| Exercise goal |
Write out the full set of records exactly. Any pictures in them do not belong in the copy.

| Supplied records |
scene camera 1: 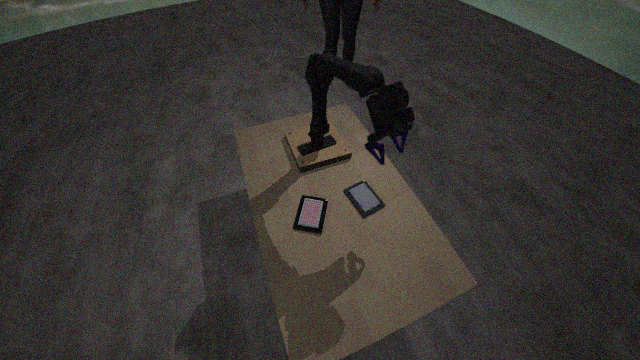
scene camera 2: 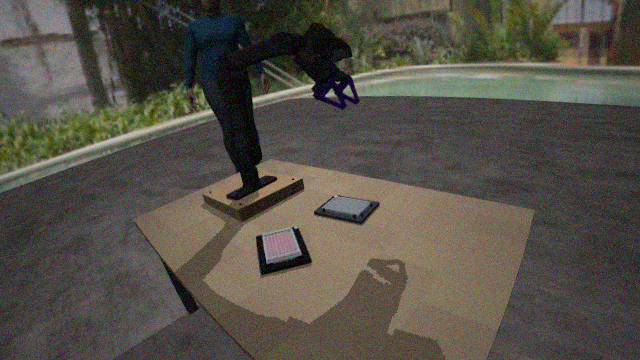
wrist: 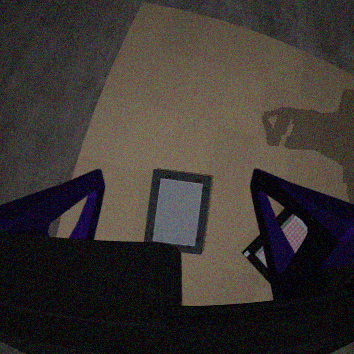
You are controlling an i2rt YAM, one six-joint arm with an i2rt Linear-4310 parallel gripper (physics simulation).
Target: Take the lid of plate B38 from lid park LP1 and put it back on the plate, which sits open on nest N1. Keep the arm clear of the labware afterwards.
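Seen in the pictures: gripper, fingertip midpoint: (scene camera 1: 392, 158) (scene camera 2: 351, 105) (wrist: 177, 177); arm's base at its link origin: (scene camera 1: 317, 145) (scene camera 2: 252, 188).
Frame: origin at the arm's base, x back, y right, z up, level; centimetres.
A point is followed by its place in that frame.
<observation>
The pale, flat lid (scene camera 1: 364, 197) @(x -36.7, y -5.5, z -2.3 cm) (scene camera 2: 345, 206) @(x -36.6, y -4.7, z -2.3 cm) (wrist: 178, 212) @(x -36.2, y -5.6, z -2.3 cm) lies on the dark grey lid park (scene camera 1: 374, 209) @(x -43.5, y -6.4, z -3.1 cm) (scene camera 2: 361, 219) @(x -44.1, y -1.1, z -3.1 cm) (wrist: 203, 215) @(x -36.4, y -0.4, z -3.1 cm). The open plate with pinkish wells (scene camera 1: 311, 212) @(x -32.8, y 19.2, z -1.7 cm) (scene camera 2: 282, 246) @(x -34.1, y 20.0, z -1.7 cm) (wrist: 296, 232) @(x -35.7, y 20.5, z -1.5 cm) sits on the black nest (scene camera 1: 308, 230) @(x -39.0, y 23.6, z -3.0 cm) (scene camera 2: 285, 267) @(x -38.7, y 24.4, z -3.4 cm); in the wrist view the right finger hides part of both. My gripper (scene camera 1: 392, 157) @(x -40.4, y -7.9, z 27.1 cm) (scene camera 2: 350, 105) @(x -40.4, y -7.9, z 27.1 cm) (wrist: 177, 177) @(x -40.4, y -7.9, z 27.1 cm) is open and empty, its blue fingers wide apart. It hangs high above the table, well clear of the lid, which shows between and below the fingers in the wrist view. No labels are readable.
The arm stands on a wooden base block (scene camera 1: 325, 163) @(x -11.2, y 1.0, z -2.1 cm) (scene camera 2: 270, 202) @(x -11.1, y 2.2, z -2.5 cm) at the back of the table (scene camera 1: 400, 260) @(x -66.6, y -3.1, z -4.1 cm) (scene camera 2: 450, 250) @(x -70.1, y 2.2, z -4.1 cm). A person (scene camera 1: 341, 25) (scene camera 2: 215, 50) stands behind the arm. Shadows of the arm and of a figure fall across the table.
</observation>
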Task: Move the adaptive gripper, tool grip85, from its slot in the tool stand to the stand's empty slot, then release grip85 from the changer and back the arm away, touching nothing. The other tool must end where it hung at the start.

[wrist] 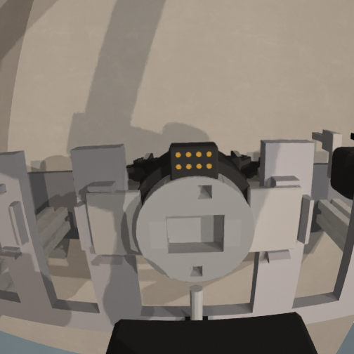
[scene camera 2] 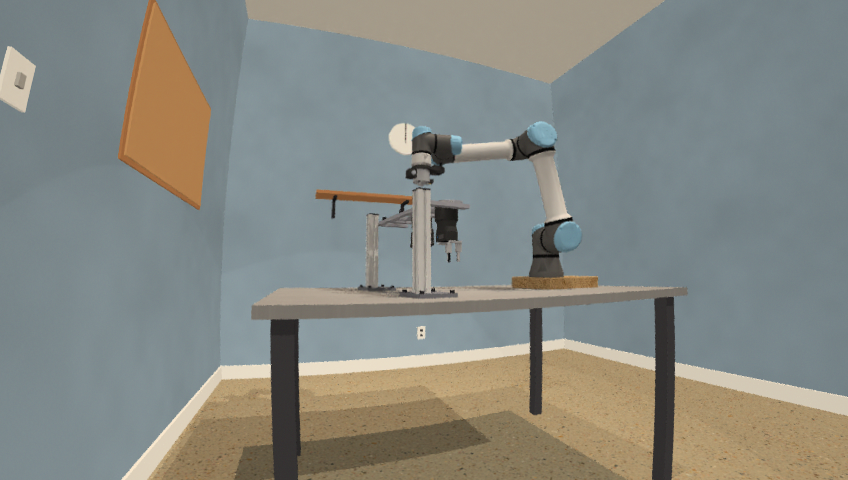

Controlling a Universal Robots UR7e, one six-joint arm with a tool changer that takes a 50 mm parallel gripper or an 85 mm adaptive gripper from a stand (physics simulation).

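Seen in the pictures: hand at its tool point: point(scene camera 2: 421, 182); arm's base at its link origin: point(scene camera 2: 546, 277).
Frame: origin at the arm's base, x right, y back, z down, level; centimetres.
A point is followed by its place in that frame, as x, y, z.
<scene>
The adaptive gripper grip85 point(wrist: 194, 161) hangs in a stand slot. Its round grey top plate point(wrist: 160, 200) sits between two prongs, with its side tabs resting on them and the gold contacts uncovered. Its finger linkages spread apart; the tips are hidden. In scene camera 2, dark parts show beside the front post. The changer point(scene camera 2: 422, 180) at the arm's end carries no tool and is above grip85, apart from it. The tool stand point(scene camera 2: 421, 237) @(-39.0, -64.0, -12.2) point(wrist: 117, 300) holds the other tool point(scene camera 2: 447, 224) @(-32.3, -54.4, -17.2) to the right; a dark part shows at the wrist view's right edge. The stand's left part has no tool beneath it.
The stand's rear post point(scene camera 2: 371, 249) @(5.2, -76.2, -11.8) rises from the table point(scene camera 2: 476, 300) @(-53.9, -53.1, 4.8). An orange shelf point(scene camera 2: 360, 195) is on the back wall behind the stand. The arm's base point(scene camera 2: 546, 264) @(-5.7, -3.3, -5.4) stands on a wooden block point(scene camera 2: 556, 282) @(-14.3, -4.2, 2.1) to the right. A dark housing point(wrist: 210, 337) fills the wrist view's lower edge.
</scene>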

| Result |
scene camera 1: 
scene camera 2: 
wrist: 
You are controlling an i2rt YAM, one six-joint arm with an i2rt Linear-4310 parallel gripper (physics simulation).
Target: Take the lid of plate B38 from lid park LP1 and put it back on the plate, which sits open on nest N1. Keep the arm clear of the labware afterwards.
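Seen in the pictures: gripper, fingertip midpoint: (scene camera 1: 392, 158) (scene camera 2: 351, 105) (wrist: 177, 177); arm's base at its link origin: (scene camera 1: 317, 145) (scene camera 2: 252, 188).
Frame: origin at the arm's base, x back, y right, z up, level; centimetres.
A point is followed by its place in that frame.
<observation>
The pale, flat lid (scene camera 1: 364, 197) @(x -36.7, y -5.5, z -2.3 cm) (scene camera 2: 345, 206) @(x -36.6, y -4.7, z -2.3 cm) (wrist: 178, 212) @(x -36.2, y -5.6, z -2.3 cm) lies on the dark grey lid park (scene camera 1: 374, 209) @(x -43.5, y -6.4, z -3.1 cm) (scene camera 2: 361, 219) @(x -44.1, y -1.1, z -3.1 cm) (wrist: 203, 215) @(x -36.4, y -0.4, z -3.1 cm). The open plate with pinkish wells (scene camera 1: 311, 212) @(x -32.8, y 19.2, z -1.7 cm) (scene camera 2: 282, 246) @(x -34.1, y 20.0, z -1.7 cm) (wrist: 296, 232) @(x -35.7, y 20.5, z -1.5 cm) sits on the black nest (scene camera 1: 308, 230) @(x -39.0, y 23.6, z -3.0 cm) (scene camera 2: 285, 267) @(x -38.7, y 24.4, z -3.4 cm); in the wrist view the right finger hides part of both. My gripper (scene camera 1: 392, 157) @(x -40.4, y -7.9, z 27.1 cm) (scene camera 2: 350, 105) @(x -40.4, y -7.9, z 27.1 cm) (wrist: 177, 177) @(x -40.4, y -7.9, z 27.1 cm) is open and empty, its blue fingers wide apart. It hangs high above the table, well clear of the lid, which shows between and below the fingers in the wrist view. No labels are readable.
The arm stands on a wooden base block (scene camera 1: 325, 163) @(x -11.2, y 1.0, z -2.1 cm) (scene camera 2: 270, 202) @(x -11.1, y 2.2, z -2.5 cm) at the back of the table (scene camera 1: 400, 260) @(x -66.6, y -3.1, z -4.1 cm) (scene camera 2: 450, 250) @(x -70.1, y 2.2, z -4.1 cm). A person (scene camera 1: 341, 25) (scene camera 2: 215, 50) stands behind the arm. Shadows of the arm and of a figure fall across the table.
</observation>
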Task: Move the adaptive gripper, tool grip85, from its slot in the tool stand to the stand's empty slot, then release grip85 from the changer and back the arm away, touching nothing. The other tool must end where it hung at the start.

[wrist] 
[scene camera 2] 

Controlling a Universal Robots UR7e, one six-joint arm with a tool changer that takes a 50 mm parallel gripper or an 85 mm adaptive gripper from a stand (physics simulation).

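Seen in the pictures: hand at its tool point: point(scene camera 2: 421, 182); arm's base at its link origin: point(scene camera 2: 546, 277).
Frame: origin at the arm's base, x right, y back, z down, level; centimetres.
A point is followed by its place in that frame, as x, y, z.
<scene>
The adaptive gripper grip85 point(wrist: 194, 161) hangs in a stand slot. Its round grey top plate point(wrist: 160, 200) sits between two prongs, with its side tabs resting on them and the gold contacts uncovered. Its finger linkages spread apart; the tips are hidden. In scene camera 2, dark parts show beside the front post. The changer point(scene camera 2: 422, 180) at the arm's end carries no tool and is above grip85, apart from it. The tool stand point(scene camera 2: 421, 237) @(-39.0, -64.0, -12.2) point(wrist: 117, 300) holds the other tool point(scene camera 2: 447, 224) @(-32.3, -54.4, -17.2) to the right; a dark part shows at the wrist view's right edge. The stand's left part has no tool beneath it.
The stand's rear post point(scene camera 2: 371, 249) @(5.2, -76.2, -11.8) rises from the table point(scene camera 2: 476, 300) @(-53.9, -53.1, 4.8). An orange shelf point(scene camera 2: 360, 195) is on the back wall behind the stand. The arm's base point(scene camera 2: 546, 264) @(-5.7, -3.3, -5.4) stands on a wooden block point(scene camera 2: 556, 282) @(-14.3, -4.2, 2.1) to the right. A dark housing point(wrist: 210, 337) fills the wrist view's lower edge.
</scene>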

The exercise has been answered in full.